- _TASK DESCRIPTION_: In the material below, find each line with the string "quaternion" and copy it.
** Opening INFORMATION SHOWN block **
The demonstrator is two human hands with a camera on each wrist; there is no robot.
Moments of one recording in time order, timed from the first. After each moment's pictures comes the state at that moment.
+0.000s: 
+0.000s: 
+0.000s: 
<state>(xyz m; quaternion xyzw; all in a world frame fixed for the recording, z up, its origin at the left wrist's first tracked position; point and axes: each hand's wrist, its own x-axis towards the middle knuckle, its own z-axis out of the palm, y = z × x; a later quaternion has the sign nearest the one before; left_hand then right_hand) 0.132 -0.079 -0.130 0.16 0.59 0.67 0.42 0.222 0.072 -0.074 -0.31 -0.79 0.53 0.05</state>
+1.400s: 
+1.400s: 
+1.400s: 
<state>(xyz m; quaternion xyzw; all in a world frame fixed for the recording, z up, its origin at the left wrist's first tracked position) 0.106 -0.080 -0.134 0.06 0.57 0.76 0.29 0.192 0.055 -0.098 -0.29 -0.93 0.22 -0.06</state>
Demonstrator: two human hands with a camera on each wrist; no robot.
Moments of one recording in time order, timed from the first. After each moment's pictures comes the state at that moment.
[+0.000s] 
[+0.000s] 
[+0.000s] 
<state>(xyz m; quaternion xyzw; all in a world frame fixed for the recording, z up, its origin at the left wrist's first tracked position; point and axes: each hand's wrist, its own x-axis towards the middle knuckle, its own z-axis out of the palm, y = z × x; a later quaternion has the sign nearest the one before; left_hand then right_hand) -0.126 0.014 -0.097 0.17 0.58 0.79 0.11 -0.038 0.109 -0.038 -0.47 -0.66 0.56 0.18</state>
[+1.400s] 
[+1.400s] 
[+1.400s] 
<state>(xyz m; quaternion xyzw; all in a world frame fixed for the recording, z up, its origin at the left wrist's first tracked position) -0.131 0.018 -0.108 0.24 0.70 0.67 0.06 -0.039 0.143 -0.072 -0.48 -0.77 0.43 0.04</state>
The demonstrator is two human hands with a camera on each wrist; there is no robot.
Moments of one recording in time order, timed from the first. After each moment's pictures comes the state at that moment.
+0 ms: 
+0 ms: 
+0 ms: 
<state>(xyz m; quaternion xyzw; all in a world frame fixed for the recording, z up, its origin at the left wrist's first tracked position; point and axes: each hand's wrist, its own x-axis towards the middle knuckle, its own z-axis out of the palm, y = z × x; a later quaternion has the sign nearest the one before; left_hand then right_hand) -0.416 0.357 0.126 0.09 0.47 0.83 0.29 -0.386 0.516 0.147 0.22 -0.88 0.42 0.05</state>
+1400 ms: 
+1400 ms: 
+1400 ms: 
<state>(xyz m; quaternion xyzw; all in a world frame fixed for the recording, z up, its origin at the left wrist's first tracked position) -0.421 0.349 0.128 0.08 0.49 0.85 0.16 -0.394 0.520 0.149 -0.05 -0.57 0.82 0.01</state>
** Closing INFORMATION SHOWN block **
- _YOUR RESPONSE_:
<state>(xyz m; quaternion xyzw; all in a world frame fixed for the recording, z up, its origin at the left wrist's first tracked position; point and axes: each hand's wrist, its own x-axis towards the middle knuckle, its own z-axis out of the palm, y = z × x; a later quaternion has the sign nearest the one before; left_hand then right_hand) 0.132 -0.079 -0.130 0.16 0.59 0.67 0.42 0.222 0.072 -0.074 -0.31 -0.79 0.53 0.05</state>
<state>(xyz m; quaternion xyzw; all in a world frame fixed for the recording, z up, its origin at the left wrist's first tracked position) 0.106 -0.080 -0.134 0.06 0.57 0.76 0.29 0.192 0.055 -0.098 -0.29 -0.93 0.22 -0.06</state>
<state>(xyz m; quaternion xyzw; all in a world frame fixed for the recording, z up, its origin at the left wrist's first tracked position; point and axes: each hand's wrist, its own x-axis towards the middle knuckle, its own z-axis out of the palm, y = z × x; a later quaternion has the sign nearest the one before; left_hand then right_hand) -0.126 0.014 -0.097 0.17 0.58 0.79 0.11 -0.038 0.109 -0.038 -0.47 -0.66 0.56 0.18</state>
<state>(xyz m; quaternion xyzw; all in a world frame fixed for the recording, z up, its origin at the left wrist's first tracked position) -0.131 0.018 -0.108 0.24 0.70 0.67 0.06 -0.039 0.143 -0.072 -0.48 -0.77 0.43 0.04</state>
<state>(xyz m; quaternion xyzw; all in a world frame fixed for the recording, z up, its origin at the left wrist's first tracked position; point and axes: each hand's wrist, its own x-axis towards the middle knuckle, its own z-axis out of the palm, y = z × x; a later quaternion has the sign nearest the one before; left_hand then right_hand) -0.416 0.357 0.126 0.09 0.47 0.83 0.29 -0.386 0.516 0.147 0.22 -0.88 0.42 0.05</state>
<state>(xyz m; quaternion xyzw; all in a world frame fixed for the recording, z up, its origin at the left wrist's first tracked position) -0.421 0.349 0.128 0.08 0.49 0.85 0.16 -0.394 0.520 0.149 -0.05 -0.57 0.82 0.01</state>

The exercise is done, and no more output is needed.